Shawna completed her undergraduate degree in Psycholinguistics at the University of Toronto in Canada, and later completed the MSc program in Applied Linguistics and Second language Acquisition at the University of Oxford.
She has a wide range of experiences in the field of Linguistics as a teaching and research assistant in areas such as theoretical linguistics, phonology, speech-language pathology, language acquisition, and creole studies. Being a native of Jamaica herself, Shawna has carried out extensive work on creole language acquisition. She worked with the University of the West Indies to draft the first Jamaican (Creole) as a Foreign Language course, and with the U.S Peace Corps to assess and revamp an existing language program for volunteers.

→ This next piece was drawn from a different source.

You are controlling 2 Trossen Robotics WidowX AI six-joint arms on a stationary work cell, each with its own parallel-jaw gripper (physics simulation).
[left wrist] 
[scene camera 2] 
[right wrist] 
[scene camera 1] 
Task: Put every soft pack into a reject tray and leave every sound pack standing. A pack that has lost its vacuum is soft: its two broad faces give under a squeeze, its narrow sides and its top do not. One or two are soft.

Shawna’s current research focuses on the development of writing skills among primary school learners in Jamaica who speak Jamaican Creole as a home language but are educated in English.
Publications
- Helms-Park, R., Tucker, S, & Dronjic, V. (2016). From proto-writing to multimedia literacy: scripts and orthographies through the ages. In Chen Bumgardner, V. Dronjic,, & R. Helms-Park (Eds.), Second Language Reading: Psycholinguistic and Cognitive Perspectives (pp. 1-31). New York, NY: Routledge Publishers.
- Eriks-Brophy, A., Green, S., & Tucker, S. (2013). Articulatory error patterns and phonological process use of preschool children with and without hearing loss. Volta Review.